Isn't there a version called PediaSure?


----------



## HoneyRose (Sep 7, 2011)

I got some formula  And thanks for all of your help. I just wish could have took home more of them! The large males I felt most sorry for, they looked elderly...some life they've had


----------



## sugar-&-spice (Jan 24, 2012)

WELL DONE for taking in these beauties! that little white one is a stunner! makes my heart melt!


----------



## CarolineRose (Nov 18, 2011)

BigBen said:


> Isn't there a version called PediaSure?


I think so, but even the kid version might be too strong, the formula she bought should work out well.

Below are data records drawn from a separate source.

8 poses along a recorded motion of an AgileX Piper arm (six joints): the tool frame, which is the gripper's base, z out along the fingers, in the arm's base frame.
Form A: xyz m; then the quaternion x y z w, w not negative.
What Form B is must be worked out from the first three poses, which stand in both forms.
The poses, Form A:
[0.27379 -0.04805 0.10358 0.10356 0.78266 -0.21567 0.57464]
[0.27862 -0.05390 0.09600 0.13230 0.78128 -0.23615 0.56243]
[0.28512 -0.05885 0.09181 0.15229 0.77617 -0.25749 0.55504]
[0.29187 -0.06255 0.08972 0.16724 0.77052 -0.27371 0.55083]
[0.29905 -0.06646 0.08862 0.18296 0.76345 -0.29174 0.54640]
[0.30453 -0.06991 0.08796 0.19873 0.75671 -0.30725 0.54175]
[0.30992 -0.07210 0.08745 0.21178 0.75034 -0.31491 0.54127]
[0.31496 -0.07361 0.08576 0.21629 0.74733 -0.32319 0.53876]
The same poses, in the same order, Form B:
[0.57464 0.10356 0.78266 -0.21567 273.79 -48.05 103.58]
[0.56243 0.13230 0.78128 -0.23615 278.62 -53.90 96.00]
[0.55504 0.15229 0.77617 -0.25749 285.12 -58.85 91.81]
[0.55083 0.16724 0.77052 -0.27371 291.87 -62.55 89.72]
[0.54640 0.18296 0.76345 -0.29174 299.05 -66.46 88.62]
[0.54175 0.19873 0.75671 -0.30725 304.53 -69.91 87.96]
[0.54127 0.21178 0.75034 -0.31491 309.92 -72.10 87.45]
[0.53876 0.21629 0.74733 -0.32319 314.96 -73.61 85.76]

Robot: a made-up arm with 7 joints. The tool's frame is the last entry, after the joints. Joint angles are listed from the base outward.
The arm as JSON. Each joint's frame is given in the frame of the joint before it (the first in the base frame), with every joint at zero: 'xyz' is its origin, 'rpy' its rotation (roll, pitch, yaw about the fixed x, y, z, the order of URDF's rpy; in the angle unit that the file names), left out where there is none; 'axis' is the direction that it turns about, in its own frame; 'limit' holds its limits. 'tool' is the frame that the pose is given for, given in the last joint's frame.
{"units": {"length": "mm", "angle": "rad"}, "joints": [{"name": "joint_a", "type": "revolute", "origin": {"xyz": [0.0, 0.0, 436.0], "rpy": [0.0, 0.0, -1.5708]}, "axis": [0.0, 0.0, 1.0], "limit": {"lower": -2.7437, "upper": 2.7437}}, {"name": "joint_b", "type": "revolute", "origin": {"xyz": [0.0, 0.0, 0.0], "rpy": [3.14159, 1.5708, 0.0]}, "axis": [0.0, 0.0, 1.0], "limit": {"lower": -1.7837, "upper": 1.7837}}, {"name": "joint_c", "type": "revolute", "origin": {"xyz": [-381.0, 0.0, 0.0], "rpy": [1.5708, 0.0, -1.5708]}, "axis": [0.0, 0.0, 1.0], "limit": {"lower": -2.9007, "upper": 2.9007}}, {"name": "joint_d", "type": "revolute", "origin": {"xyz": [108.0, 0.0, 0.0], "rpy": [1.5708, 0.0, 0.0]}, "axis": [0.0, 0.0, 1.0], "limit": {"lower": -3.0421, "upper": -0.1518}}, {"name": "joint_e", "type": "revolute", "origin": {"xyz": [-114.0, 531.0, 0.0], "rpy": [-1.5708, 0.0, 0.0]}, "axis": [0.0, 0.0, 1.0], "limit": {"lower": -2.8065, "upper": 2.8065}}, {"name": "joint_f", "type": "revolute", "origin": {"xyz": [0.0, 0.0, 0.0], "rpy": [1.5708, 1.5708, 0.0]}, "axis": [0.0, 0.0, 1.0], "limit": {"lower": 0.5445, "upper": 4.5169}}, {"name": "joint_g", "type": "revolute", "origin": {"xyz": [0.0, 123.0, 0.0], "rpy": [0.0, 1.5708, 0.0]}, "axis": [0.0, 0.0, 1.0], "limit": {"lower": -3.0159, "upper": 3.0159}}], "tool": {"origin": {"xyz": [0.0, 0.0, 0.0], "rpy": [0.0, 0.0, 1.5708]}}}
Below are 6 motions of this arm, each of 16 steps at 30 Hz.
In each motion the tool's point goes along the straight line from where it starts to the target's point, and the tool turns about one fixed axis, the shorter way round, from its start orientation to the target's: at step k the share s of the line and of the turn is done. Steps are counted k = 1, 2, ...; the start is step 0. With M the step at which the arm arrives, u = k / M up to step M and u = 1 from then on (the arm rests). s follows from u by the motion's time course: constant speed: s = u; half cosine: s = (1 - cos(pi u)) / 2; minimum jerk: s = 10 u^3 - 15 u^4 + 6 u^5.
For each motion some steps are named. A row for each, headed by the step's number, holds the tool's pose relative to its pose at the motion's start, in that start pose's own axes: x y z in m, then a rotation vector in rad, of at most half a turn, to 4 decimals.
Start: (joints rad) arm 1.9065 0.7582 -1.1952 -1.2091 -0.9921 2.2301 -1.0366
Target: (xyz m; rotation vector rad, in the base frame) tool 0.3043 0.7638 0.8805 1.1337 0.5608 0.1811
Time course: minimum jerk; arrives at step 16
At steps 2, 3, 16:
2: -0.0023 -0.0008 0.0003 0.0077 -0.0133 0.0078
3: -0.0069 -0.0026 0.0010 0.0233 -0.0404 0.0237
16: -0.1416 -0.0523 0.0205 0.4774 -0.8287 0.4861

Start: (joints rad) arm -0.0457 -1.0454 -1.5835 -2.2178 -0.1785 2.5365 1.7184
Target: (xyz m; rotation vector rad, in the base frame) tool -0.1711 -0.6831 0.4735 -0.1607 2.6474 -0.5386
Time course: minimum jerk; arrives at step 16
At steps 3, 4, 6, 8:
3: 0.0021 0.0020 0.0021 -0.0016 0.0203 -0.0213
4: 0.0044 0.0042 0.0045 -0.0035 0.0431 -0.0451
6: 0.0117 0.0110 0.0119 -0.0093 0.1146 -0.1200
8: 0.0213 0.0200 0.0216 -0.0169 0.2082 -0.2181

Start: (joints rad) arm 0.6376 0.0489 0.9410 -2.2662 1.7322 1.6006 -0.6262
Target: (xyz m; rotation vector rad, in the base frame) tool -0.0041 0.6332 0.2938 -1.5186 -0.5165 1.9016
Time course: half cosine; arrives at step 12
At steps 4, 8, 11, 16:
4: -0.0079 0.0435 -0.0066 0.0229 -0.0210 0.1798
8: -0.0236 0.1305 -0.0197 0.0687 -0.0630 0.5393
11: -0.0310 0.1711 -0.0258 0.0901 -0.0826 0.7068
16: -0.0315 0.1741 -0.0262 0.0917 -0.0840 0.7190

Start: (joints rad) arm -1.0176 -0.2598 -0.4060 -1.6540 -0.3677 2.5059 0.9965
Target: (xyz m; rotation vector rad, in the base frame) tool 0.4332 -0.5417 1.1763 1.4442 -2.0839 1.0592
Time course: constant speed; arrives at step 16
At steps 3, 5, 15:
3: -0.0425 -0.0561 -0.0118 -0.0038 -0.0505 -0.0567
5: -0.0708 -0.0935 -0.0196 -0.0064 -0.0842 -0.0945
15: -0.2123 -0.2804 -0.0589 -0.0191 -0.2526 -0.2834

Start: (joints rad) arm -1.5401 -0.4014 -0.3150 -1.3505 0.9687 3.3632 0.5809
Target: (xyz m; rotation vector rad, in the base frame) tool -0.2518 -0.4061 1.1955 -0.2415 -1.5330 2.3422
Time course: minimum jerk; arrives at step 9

Good luck to you and your beyond adorable little fuzzies !


----------



## HoneyRose (Sep 7, 2011)

The formula has worked great, the Dumbo girl who I have named 'Buttons'  has gained so much weight! I hand fed her twice a day [morning and night] and she recently started wanting less and less til a couple nights ago she refused it entirely and they now both happily munch on their regular food.
I didn't hand feed the Berkshire aka 'Sun Bear' as she seemed to be plump enough and possibly even a little older?
Anyway, they are both doing great growing more each day...still unsure of their sex, but am thinking if they were male they would be showing it by now lol! I was just worried as Sun Bear seemed to have more of a gap than her sister.


----------